= Summit, Santa Cruz County, California =

Unincorporated community in California, United States

Summit is a small unincorporated community more frequently referred to by locals as the Loma Prieta Community, located partially in Santa Clara County, but predominantly in Santa Cruz County, California, United States, in the ranges of the Santa Cruz Mountains. It lies at the summit along Highway 17 from which it derives its name. Home to a series of abandoned railroad towns and tunnels from the South Pacific Coast Railroad which operated until the 1940s, public transportation by bus is also no longer available from the Summit Road area. VTA bus route 76 has been cancelled since June 2010, and the Highway 17 Express only stops in Scotts Valley. It is one of the few places in the San Francisco Bay Area to receive snowfall and the mountain pass which links the Silicon Valley and Monterey Bay is closed at this spot when snowfall is too heavy. The next town to the south is Scotts Valley and to the north Redwood Estates. The area serves as a rest stop with food for people traveling across the mountains.
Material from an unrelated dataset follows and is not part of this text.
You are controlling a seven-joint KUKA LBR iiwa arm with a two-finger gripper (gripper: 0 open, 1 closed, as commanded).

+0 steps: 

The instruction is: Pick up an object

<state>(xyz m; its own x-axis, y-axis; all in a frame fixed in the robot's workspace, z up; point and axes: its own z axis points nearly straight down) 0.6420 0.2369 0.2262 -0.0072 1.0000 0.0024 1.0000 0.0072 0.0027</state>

Before 1906, there were lakes in the area around Summit that locals used for recreation and fishing, but these lakes dried up after the 1906 San Francisco Earthquake diverted their sources. The original road between Santa Cruz and Santa Clara counties passed somewhat east of the current site of Summit, which came into being when California State Route 17 was constructed in the 1930s. Several businesses can be found in Summit today, most of them dating from the 1950s.

Summit straddles the county line with Santa Clara County and is south of the unincorporated area of Lexington Hills with which it shares a zip code. The ZIP Code is 95033 and the community is served by area code 408.